Yes the cost of health insurance or the lack of it in America is another reason why the current health care reform falls far short of universal coverage.

Did you read my midnight blog entry about universal health care? I posted it in the wee hours last night.

As alwaqys I look forward to reading your blogs. My second SharePost at the Connection will be about universal health care.

Regards,
Chris

Feminist Voice with Disabilities said...

Kate, it's very true that stigma is a major problem, which prevents people from seeking help and from getting adequate treatment. I believe the lack of funding for adequate mental health treatment in this country is directly due to stigma. As you said, too, there are a lot of films we should boycott. I refuse to see things like "The Crazies" or "Shutter Island", which make those of us who live with mental illnesses out to be subhuman freaks of nature. I don't understand why such films are still considered socially acceptable.
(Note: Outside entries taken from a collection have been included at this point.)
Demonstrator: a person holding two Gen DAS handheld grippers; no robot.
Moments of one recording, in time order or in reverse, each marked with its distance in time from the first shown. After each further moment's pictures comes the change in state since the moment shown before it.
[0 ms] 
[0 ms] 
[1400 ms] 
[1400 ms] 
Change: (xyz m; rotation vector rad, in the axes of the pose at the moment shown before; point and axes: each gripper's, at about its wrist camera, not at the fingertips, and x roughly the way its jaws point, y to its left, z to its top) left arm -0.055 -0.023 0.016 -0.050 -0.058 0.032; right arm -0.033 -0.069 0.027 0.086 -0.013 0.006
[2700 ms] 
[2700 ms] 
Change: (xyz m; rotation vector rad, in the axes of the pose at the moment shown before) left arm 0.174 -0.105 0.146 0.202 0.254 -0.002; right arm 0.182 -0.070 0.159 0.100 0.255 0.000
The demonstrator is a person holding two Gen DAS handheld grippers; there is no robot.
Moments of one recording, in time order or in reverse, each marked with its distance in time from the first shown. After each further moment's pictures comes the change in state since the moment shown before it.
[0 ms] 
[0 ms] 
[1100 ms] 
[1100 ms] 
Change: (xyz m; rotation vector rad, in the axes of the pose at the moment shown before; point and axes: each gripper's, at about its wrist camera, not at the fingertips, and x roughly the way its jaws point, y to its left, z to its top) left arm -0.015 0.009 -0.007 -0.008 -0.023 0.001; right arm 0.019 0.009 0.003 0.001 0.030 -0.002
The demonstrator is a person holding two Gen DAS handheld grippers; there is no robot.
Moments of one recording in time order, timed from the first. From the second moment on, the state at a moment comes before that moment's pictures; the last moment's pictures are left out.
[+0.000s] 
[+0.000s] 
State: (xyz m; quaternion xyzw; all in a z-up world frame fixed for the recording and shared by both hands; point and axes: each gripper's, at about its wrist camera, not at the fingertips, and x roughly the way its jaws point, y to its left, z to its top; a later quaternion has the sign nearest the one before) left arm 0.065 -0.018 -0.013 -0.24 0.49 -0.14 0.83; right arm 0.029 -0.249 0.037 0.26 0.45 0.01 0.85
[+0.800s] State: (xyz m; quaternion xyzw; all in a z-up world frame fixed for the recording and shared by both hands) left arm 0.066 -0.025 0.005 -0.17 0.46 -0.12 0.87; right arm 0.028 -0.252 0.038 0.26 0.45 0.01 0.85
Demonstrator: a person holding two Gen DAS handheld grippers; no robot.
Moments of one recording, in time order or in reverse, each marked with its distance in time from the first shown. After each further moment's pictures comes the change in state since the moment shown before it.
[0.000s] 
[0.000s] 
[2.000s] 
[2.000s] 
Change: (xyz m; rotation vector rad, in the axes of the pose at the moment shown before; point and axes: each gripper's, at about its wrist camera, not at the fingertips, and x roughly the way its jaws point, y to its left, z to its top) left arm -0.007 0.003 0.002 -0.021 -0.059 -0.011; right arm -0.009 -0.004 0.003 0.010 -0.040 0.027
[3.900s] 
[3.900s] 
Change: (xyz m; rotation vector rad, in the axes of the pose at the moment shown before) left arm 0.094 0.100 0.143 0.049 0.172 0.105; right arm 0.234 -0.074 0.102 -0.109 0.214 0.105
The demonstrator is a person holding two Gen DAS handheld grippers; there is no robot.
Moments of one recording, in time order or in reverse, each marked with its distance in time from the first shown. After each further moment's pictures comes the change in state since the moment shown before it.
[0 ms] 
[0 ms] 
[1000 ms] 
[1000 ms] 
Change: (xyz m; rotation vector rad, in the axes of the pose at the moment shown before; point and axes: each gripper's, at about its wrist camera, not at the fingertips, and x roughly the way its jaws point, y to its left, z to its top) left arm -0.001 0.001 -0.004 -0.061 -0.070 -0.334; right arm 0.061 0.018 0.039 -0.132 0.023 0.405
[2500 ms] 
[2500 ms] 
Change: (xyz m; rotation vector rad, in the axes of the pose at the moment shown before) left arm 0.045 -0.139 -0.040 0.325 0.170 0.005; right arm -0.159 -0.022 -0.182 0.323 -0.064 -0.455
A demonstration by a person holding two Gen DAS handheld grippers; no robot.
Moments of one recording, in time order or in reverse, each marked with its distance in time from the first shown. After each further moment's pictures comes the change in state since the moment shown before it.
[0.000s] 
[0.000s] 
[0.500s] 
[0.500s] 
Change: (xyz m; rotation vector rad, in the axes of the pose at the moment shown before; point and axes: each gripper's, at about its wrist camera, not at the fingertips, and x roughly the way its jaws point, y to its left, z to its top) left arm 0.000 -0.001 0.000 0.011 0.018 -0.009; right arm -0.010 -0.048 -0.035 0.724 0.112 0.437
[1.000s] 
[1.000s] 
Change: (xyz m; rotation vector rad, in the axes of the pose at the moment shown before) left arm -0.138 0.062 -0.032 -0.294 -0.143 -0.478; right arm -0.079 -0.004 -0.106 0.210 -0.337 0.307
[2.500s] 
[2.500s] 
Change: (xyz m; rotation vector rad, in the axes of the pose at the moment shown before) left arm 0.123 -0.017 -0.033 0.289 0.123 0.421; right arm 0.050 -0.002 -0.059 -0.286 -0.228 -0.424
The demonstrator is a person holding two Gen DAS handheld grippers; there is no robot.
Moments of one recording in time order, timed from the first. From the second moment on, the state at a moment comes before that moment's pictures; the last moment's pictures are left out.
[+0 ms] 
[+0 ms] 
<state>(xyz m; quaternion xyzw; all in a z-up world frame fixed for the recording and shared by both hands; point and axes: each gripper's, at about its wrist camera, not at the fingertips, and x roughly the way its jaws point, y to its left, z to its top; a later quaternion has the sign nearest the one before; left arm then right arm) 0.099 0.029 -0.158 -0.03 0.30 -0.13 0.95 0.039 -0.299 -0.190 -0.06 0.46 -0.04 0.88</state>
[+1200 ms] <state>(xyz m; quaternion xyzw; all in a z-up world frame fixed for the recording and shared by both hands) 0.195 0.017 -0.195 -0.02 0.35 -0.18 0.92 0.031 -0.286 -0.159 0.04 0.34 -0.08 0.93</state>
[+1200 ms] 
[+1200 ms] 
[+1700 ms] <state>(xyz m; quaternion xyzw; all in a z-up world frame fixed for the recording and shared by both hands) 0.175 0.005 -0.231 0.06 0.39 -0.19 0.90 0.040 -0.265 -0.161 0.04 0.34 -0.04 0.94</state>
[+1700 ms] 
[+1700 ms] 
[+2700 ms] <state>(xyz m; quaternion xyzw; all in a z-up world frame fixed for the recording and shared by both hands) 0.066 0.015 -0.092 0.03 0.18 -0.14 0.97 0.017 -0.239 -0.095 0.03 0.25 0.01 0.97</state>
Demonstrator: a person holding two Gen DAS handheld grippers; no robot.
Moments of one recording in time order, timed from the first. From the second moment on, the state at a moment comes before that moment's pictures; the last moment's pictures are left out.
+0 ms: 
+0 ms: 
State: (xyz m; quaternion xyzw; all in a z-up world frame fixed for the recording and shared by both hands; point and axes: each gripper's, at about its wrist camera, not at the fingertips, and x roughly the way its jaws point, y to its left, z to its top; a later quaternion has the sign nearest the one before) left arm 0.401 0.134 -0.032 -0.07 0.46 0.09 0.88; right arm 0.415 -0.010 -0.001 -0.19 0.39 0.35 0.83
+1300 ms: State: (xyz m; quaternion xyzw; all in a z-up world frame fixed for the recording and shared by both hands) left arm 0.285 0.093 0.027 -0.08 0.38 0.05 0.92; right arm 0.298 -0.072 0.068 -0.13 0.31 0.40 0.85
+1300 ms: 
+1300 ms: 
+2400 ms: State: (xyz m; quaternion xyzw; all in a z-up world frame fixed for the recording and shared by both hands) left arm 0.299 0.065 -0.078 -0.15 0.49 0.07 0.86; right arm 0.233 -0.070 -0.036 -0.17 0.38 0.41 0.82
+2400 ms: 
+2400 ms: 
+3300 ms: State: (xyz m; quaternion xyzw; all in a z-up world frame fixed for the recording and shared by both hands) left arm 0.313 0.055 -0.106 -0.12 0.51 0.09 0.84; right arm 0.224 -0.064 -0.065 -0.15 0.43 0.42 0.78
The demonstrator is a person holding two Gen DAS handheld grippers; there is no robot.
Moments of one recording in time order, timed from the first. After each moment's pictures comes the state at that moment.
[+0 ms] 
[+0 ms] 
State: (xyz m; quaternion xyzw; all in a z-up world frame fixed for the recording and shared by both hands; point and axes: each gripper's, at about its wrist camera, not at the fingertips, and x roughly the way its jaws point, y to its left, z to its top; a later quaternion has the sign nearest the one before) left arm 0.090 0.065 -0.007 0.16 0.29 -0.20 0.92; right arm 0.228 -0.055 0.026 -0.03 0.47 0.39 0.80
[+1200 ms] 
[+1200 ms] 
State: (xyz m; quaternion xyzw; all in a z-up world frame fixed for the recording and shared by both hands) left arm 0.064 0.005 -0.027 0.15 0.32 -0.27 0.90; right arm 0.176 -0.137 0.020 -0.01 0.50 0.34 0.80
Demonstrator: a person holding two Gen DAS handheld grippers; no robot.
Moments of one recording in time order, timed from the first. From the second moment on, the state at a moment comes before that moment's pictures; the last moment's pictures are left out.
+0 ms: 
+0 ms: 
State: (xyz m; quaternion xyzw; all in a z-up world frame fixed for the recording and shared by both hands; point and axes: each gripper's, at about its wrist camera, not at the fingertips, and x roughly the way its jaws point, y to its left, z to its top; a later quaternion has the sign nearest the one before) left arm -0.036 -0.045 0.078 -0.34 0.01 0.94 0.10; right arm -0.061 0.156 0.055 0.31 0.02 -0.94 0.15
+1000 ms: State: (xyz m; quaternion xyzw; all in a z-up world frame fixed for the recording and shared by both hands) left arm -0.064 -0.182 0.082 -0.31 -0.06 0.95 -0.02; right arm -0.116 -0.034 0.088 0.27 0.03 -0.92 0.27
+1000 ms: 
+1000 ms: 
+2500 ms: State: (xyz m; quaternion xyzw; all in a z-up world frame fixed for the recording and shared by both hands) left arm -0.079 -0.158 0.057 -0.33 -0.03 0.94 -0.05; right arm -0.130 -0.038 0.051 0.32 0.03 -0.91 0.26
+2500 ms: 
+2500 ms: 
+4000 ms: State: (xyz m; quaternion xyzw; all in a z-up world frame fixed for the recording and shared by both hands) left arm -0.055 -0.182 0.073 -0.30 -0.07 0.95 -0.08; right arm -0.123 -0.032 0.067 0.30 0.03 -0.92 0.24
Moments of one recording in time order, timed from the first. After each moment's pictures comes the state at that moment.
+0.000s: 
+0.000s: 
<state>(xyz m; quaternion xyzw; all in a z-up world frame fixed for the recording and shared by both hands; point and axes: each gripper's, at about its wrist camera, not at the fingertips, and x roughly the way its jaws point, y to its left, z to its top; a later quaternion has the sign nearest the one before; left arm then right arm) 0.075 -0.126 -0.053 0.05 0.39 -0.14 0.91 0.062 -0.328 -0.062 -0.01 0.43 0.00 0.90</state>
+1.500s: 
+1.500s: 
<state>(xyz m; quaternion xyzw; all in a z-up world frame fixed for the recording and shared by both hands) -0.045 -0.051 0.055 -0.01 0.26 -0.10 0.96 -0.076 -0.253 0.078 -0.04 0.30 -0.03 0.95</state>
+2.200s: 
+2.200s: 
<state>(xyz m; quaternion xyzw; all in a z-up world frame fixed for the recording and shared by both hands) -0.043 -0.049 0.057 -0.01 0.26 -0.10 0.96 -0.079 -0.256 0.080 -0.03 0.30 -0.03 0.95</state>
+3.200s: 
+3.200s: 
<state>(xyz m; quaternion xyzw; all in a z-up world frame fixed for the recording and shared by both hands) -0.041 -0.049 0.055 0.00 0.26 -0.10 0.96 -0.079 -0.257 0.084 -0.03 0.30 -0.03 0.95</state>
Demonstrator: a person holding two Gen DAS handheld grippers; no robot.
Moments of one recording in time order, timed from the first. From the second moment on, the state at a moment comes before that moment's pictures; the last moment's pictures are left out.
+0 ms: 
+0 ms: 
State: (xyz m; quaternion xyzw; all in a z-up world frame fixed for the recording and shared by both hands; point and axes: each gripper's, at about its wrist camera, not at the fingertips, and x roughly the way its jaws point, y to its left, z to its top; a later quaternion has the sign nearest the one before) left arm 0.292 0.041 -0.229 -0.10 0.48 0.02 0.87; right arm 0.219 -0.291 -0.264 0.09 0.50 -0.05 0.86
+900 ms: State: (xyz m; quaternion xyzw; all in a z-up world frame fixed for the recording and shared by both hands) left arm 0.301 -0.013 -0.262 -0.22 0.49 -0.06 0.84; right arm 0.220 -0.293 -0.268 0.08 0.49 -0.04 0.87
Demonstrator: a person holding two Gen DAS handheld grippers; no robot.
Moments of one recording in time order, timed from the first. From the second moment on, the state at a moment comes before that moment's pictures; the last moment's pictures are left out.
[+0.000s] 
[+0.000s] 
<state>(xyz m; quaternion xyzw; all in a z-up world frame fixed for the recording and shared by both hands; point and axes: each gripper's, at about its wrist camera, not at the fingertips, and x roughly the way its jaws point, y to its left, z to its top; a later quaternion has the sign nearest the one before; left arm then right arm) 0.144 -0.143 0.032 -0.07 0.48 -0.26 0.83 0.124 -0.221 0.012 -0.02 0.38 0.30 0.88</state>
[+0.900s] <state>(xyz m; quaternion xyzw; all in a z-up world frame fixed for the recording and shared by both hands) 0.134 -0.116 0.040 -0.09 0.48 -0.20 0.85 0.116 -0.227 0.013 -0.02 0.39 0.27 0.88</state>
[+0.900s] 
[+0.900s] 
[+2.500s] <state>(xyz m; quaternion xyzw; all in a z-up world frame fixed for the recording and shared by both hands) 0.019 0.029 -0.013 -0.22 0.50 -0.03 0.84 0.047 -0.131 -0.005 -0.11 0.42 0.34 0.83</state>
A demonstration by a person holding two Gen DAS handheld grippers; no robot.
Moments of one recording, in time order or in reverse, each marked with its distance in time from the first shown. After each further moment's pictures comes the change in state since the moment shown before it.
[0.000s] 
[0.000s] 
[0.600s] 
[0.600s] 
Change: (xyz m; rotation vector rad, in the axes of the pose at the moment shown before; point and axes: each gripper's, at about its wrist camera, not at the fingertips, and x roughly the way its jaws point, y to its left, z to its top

I think it's important for those of us with blogs like yours and mine to talk about stigma. I'm so glad that you write your blog and give people a glimpse into what life is like with Schizophrenia, and even if you don't talk about it with anyone in your offline life, you are making an impact in combatting stigma by talking about it here.

I have become more vocal in the past couple years, even speaking in public about my mental illness, but I was not always able to do that.

I still don't talk about it at all with anybody where I work. I still have the fear of disclosure to the wrong people and the results that can have. But, as you said, the more we can speak out, the less stigma there will be.

rubyslippers888 said...

Hi Kate,

I'm so sorry to hear about Ozzie. May he Rest in Peace.